Australian Wool Market Hits 15-Month Low
After a tumultuous 15 months, and a four-month slide, early July saw signs of the Australian market gaining some strength. The Australian Eastern Wool Indicator averaged 1,722 ac/kg, or 1,212 usc/kg (U.S. $5.50 per lb. clean) in early July, up 0.5 percent weekly, but down 15 percent from June 2018.
Imported Australian wool prices are a good proxy for American clean wool prices. Typically, well-prepared American wool can receive about 80 percent of Australian wool. In June, 21 micron Australian wool averaged $6.82 per lb. clean, down 4 percent monthly and down 14 percent year-on-year. Twenty-eight micron Australian wool averaged $3.59 per lb. clean, down 9 percent monthly and down 1 percent from a year ago.
Domestic clean wool prices have not been reported since May. As the wool clip contracts and the number of buyers is challenged by United States-China trade war uncertainty, it is sometimes challenging for the U.S. Department of Agriculture’s Agricultural Marketing Service to report prices due to confidentiality concerns.
By early July, the Australian wool market saw a promising uptick.
“Confidence is key to the wool market’s fortunes and that is present at the moment, but conversion to fresh forward business in volume needs to be achieved for a complete stabilization of the supply chain,” (AWEX, 7/5/19).

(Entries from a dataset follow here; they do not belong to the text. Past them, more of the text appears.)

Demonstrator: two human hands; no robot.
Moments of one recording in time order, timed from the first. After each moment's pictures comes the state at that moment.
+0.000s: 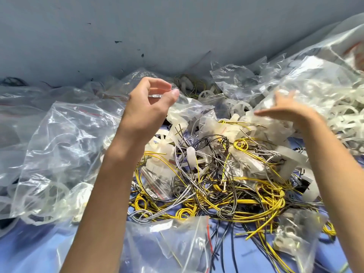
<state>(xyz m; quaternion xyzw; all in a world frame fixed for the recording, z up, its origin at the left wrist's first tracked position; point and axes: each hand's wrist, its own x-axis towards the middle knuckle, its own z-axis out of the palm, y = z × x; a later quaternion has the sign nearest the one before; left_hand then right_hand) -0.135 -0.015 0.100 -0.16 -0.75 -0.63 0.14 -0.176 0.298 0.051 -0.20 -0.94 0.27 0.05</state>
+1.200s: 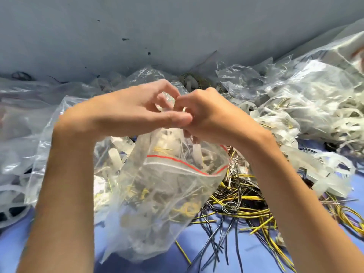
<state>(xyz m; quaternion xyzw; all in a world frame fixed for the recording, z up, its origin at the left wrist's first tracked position) -0.105 -0.064 0.150 -0.28 -0.91 -0.30 -0.07 -0.096 0.105 0.122 0.22 -0.94 0.24 0.13</state>
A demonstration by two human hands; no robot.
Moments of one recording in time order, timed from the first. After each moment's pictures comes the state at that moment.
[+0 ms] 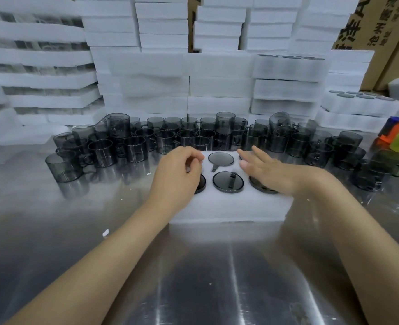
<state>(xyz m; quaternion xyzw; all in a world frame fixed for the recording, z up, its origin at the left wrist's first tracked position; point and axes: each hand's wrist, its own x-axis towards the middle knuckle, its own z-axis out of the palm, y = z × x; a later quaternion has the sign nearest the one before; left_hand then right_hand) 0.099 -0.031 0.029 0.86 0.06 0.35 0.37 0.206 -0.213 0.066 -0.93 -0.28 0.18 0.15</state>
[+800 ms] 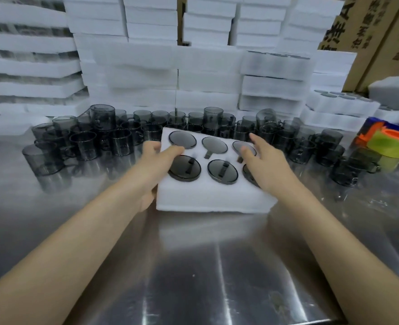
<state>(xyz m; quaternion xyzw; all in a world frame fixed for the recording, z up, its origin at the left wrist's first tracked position) 0.096 -0.026 0.045 0.67 0.23 0.14 0.69 0.198 -0.221 0.046 -0.90 -0.20 -0.05 0.38</state>
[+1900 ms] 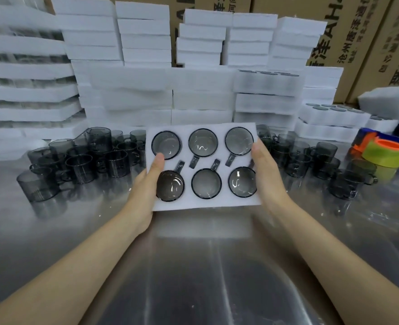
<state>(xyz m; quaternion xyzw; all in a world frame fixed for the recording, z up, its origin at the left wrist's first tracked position) 0.120 -0.003 0.013 0.61 0.16 0.20 0.75 0.223 -0.211 0.030 -0.68 -0.25 -0.05 0.69</state>
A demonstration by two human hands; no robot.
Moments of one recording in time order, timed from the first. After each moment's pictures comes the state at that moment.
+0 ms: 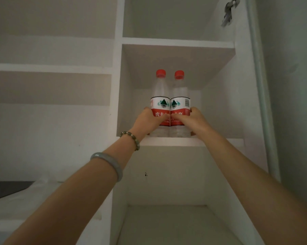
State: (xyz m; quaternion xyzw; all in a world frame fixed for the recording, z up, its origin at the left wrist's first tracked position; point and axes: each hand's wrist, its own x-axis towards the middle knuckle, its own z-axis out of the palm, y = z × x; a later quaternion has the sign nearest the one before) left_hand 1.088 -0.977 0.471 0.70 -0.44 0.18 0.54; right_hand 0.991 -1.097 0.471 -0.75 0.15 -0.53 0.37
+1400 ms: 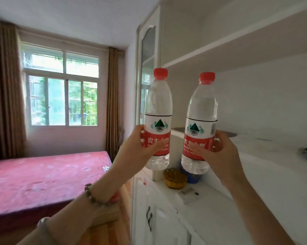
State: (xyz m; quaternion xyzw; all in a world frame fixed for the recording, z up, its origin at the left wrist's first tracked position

However, underlying concerns remain that could drag on the market. Poor global economic conditions remain a threat, as well as wool’s “overvalued position” relative to competing apparel fibers could put a drag on the market (AWI, 7/5/19). Furthermore, an Australian newspaper reported that Australian and Chinese traders report a slow-down in orders and softer prices, “largely because of escalating tension between the U.S. and China,” (Australian ABC News, 7/8/19). United States retailers are also reportedly reluctant to place orders for yarn and fabric, prompting a depressing ripple effect back to China.

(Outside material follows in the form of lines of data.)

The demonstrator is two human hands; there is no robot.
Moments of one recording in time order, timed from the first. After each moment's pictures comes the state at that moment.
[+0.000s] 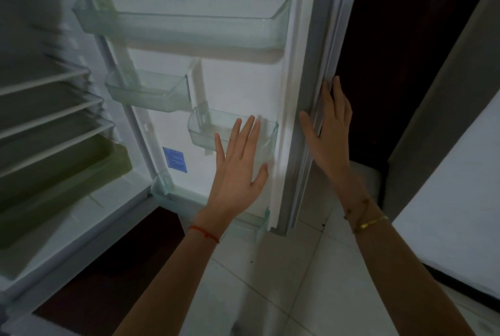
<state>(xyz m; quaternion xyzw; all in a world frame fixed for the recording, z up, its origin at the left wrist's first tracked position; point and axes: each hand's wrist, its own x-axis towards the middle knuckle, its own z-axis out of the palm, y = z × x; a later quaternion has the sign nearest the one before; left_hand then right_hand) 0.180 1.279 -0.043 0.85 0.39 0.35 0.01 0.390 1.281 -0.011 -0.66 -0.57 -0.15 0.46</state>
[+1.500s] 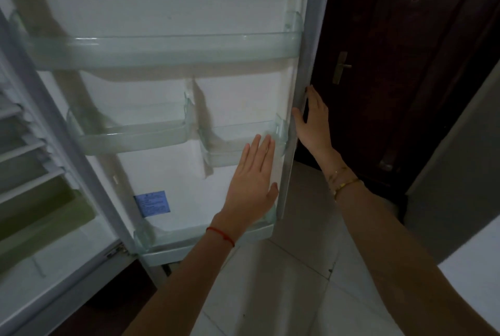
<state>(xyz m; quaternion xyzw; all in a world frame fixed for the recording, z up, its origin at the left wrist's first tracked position) 0.315 1.498 -0.052 0.88 0.40 0.24 -0.06 0.508 1.572 0.002 -0.65 -0.59 0.01 0.47</state>
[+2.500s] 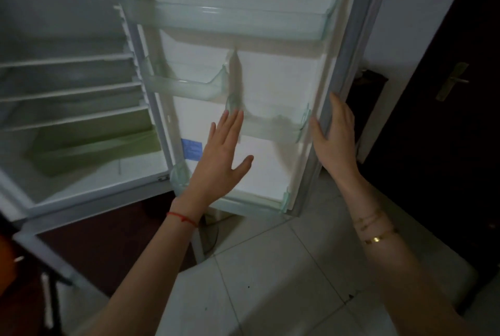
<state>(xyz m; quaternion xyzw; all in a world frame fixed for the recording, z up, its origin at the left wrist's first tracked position) 0.291 1.400 -0.035 0.74 0.56 0.37 -0.02 0.518 1.482 -0.005 -0.48 -0.71 0.04 0.51</state>
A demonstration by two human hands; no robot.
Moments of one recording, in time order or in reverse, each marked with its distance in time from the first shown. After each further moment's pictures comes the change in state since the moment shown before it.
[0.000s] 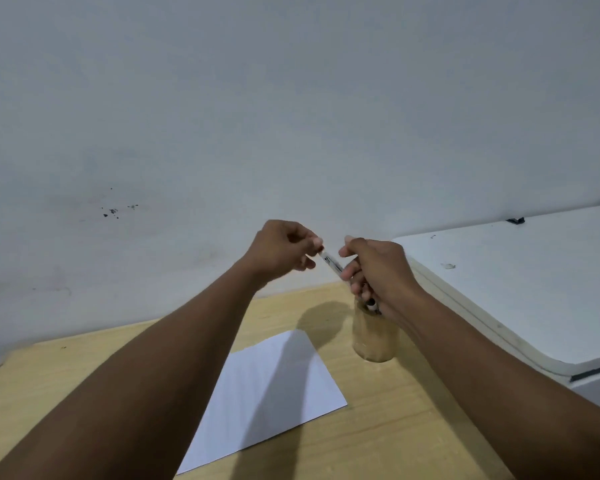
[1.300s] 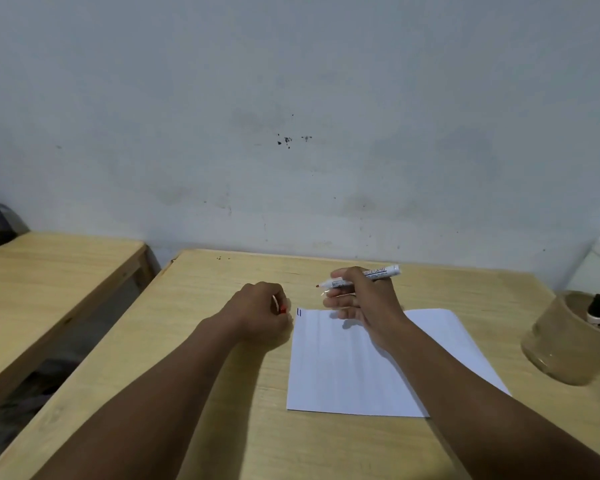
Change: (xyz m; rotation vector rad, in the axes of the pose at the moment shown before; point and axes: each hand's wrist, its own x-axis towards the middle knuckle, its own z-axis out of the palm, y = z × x) left_hand -0.178 -0.196 -0.175 0.546 0.084 -0.460; right_hand -0.026 0.108 0.240 0.142 -0.379 0.248
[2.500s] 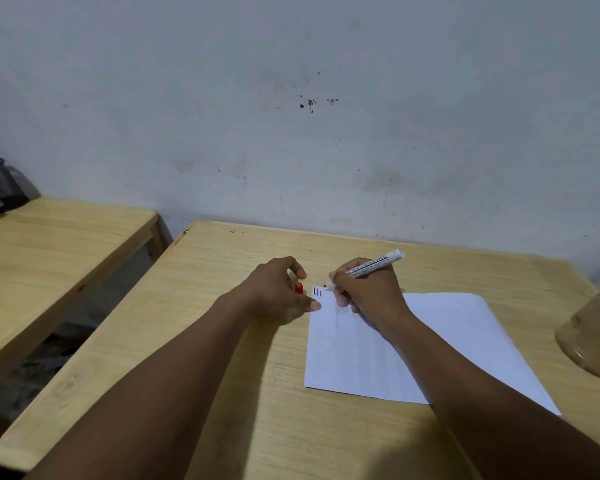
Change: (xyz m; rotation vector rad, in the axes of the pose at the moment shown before) left_hand 0.013 -0.009 0.006 -0.192 -0.060 -0.103; right_hand 0.019 0.041 0.014 -0.264 -0.043 -0.137
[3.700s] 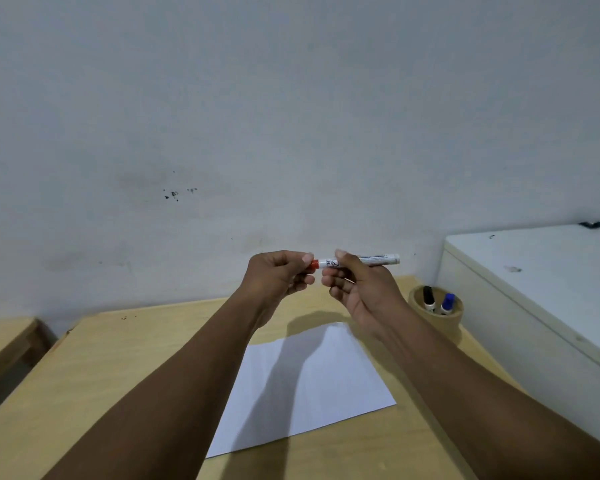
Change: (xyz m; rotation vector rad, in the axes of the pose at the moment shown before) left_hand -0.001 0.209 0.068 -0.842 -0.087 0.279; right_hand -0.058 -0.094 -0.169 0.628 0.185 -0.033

What is important to remember amidst this wool market downturn is that Australian wool prices are still historically high: first-half 2019 prices were 157 percent of Australia’s 10-year price average.
It’s not Easy Being Green
A recent survey by AT Kearney of United States consumers found that while they appreciate “green credentials” in shopping for apparel, they are “unlikely to settle for higher costs in exchange for environmental benefits,” (WoolNews.net, 6/2019).
Reportedly, 38 percent of consumers purchased green apparel last year, (WoolNews.net, 6/2019). “Over 70 percent of respondents reported that that they consider their impact on the environment when shopping, and apparel is likely to be a major beneficiary with almost 50 percent of respondents stating they intended to shift their apparel purchasing behaviors to be greener into the future,” (WoolNews.net, 6/2019).
Another important survey finding was that consumers are skeptical of “green” claims and search for “credibility and authenticity.” Similar to lamb, it is critical to spread the story of wool, and be careful to avoid misinformation.
The American Wool Council’s AmericanWool.org website offers fact sheets delineating the many natural and environmental benefits of wool.